What needs to be done:
Please restate the data that follows, leaving every word in place.

Given entries:
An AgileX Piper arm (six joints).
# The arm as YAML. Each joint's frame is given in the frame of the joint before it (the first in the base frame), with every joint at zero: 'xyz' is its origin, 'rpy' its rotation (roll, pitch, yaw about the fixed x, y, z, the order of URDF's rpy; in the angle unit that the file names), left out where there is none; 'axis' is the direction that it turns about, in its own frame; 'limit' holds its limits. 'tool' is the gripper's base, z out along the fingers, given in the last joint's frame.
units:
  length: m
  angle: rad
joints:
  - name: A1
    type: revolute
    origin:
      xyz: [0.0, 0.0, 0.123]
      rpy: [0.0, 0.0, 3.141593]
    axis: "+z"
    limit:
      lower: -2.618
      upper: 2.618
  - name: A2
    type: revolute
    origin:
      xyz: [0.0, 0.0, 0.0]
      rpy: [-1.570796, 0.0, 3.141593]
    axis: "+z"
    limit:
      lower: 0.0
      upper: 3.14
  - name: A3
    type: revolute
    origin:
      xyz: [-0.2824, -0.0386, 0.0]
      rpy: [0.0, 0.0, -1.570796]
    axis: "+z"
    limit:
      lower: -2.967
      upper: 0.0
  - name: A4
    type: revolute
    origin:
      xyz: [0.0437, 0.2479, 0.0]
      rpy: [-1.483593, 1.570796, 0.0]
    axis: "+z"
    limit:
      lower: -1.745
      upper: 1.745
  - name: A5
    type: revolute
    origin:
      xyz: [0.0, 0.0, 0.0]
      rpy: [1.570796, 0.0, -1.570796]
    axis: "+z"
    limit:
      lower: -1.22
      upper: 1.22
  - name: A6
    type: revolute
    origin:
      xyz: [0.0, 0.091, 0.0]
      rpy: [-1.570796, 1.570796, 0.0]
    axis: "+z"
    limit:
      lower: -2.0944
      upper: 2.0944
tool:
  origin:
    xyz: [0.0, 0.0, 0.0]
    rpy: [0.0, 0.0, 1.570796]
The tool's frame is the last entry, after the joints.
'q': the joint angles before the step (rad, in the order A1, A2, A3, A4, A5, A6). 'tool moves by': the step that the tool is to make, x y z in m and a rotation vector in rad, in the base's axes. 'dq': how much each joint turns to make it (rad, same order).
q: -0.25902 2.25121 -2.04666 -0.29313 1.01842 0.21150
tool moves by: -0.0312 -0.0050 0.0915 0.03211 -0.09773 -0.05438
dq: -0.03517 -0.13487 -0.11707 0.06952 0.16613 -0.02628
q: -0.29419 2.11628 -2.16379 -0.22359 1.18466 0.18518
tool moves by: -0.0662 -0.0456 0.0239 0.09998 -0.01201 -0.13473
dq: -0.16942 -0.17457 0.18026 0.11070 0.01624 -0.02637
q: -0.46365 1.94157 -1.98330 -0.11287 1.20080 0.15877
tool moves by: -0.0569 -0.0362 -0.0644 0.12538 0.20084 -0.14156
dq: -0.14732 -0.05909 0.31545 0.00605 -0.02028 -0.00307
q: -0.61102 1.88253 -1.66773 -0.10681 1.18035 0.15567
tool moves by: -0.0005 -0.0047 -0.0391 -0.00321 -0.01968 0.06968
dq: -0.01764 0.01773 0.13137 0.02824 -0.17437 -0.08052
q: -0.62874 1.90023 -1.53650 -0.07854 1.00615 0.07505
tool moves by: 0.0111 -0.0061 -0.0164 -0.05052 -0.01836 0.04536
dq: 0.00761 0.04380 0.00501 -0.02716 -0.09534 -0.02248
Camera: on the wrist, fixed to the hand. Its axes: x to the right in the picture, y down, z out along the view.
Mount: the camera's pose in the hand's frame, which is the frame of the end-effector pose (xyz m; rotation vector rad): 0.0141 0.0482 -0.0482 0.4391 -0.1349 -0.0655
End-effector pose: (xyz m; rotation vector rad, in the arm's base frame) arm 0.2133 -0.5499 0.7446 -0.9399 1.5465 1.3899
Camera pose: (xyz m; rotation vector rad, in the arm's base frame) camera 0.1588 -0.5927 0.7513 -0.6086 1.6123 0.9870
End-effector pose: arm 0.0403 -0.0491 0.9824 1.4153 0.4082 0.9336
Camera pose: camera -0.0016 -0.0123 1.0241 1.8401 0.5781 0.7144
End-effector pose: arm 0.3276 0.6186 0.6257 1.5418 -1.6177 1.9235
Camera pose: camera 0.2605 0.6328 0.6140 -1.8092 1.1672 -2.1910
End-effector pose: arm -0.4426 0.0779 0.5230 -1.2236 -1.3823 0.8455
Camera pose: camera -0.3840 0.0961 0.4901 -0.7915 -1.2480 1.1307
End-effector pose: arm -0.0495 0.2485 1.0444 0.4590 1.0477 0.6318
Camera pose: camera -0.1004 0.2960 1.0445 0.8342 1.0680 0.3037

Output for this exercise:
An AgileX Piper arm (six joints).
# The arm as YAML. Each joint's frame is given in the frame of the joint before it (the first in the base frame), with every joint at zero: 'xyz' is its origin, 'rpy' its rotation (roll, pitch, yaw about the fixed x, y, z, the order of URDF's rpy; in the angle unit that the file names), left out where there is none; 'axis' is the direction that it turns about, in its own frame; 'limit' holds its limits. 'tool' is the gripper's base, z out along the fingers, given in the last joint's frame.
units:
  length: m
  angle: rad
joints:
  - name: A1
    type: revolute
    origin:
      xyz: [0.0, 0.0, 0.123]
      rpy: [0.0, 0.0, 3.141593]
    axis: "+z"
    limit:
      lower: -2.618
      upper: 2.618
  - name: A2
    type: revolute
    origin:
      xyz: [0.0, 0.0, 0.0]
      rpy: [-1.570796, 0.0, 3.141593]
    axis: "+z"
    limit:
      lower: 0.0
      upper: 3.14
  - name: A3
    type: revolute
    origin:
      xyz: [-0.2824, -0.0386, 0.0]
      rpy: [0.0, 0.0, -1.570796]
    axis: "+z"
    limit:
      lower: -2.967
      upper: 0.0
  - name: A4
    type: revolute
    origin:
      xyz: [0.0437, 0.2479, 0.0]
      rpy: [-1.483593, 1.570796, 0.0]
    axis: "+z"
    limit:
      lower: -1.745
      upper: 1.745
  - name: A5
    type: revolute
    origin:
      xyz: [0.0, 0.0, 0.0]
      rpy: [1.570796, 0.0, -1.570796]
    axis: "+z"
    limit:
      lower: -1.22
      upper: 1.22
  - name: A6
    type: revolute
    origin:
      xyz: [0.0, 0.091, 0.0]
      rpy: [-1.570796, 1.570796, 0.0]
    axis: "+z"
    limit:
      lower: -2.0944
      upper: 2.0944
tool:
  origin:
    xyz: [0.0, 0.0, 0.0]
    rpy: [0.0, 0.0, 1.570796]
The tool's frame is the last entry, after the joints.
'q': the joint angles before the step (rad, in the order A1, A2, A3, A4, A5, A6). 'tool moves by': the step that the tool is to make, x y z in m and a rotation vector in rad, in the base's axes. 'dq': how much each joint turns to make it (rad, same order).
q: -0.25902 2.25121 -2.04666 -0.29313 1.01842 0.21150
tool moves by: -0.0312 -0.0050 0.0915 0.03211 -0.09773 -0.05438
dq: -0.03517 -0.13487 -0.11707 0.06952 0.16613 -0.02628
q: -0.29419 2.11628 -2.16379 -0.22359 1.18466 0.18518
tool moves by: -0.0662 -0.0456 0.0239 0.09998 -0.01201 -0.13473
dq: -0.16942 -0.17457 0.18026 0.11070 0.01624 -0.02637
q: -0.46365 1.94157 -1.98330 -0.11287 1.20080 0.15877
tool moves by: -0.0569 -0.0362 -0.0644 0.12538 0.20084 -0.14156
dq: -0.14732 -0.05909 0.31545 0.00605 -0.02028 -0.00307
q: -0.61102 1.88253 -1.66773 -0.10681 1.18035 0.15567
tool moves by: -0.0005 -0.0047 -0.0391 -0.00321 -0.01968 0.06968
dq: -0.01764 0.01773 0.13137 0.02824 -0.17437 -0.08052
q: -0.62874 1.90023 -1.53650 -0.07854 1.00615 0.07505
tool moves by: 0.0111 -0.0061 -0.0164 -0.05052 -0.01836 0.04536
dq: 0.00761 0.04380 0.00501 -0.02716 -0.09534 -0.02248
Camera: on the wrist, fixed to the hand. Its axes: x to the right in the picture, y down, z out along the view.
Mount: the camera's pose in the hand's frame, which is the frame of the end-effector pose (xyz m; rotation vector rad): 0.0141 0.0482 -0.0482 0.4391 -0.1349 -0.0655
End-effector pose: (xyz m; rotation vector rad, in the arm's base frame) arm 0.2133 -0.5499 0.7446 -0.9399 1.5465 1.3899
Camera pose: (xyz m; rotation vector rad, in the arm's base frame) camera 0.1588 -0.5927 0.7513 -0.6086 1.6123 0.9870
End-effector pose: arm 0.0403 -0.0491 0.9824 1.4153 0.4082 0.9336
Camera pose: camera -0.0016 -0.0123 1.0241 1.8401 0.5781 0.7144
End-effector pose: arm 0.3276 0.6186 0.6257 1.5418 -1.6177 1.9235
Camera pose: camera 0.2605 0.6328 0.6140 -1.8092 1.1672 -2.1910
End-effector pose: arm -0.4426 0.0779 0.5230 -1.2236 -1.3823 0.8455
Camera pose: camera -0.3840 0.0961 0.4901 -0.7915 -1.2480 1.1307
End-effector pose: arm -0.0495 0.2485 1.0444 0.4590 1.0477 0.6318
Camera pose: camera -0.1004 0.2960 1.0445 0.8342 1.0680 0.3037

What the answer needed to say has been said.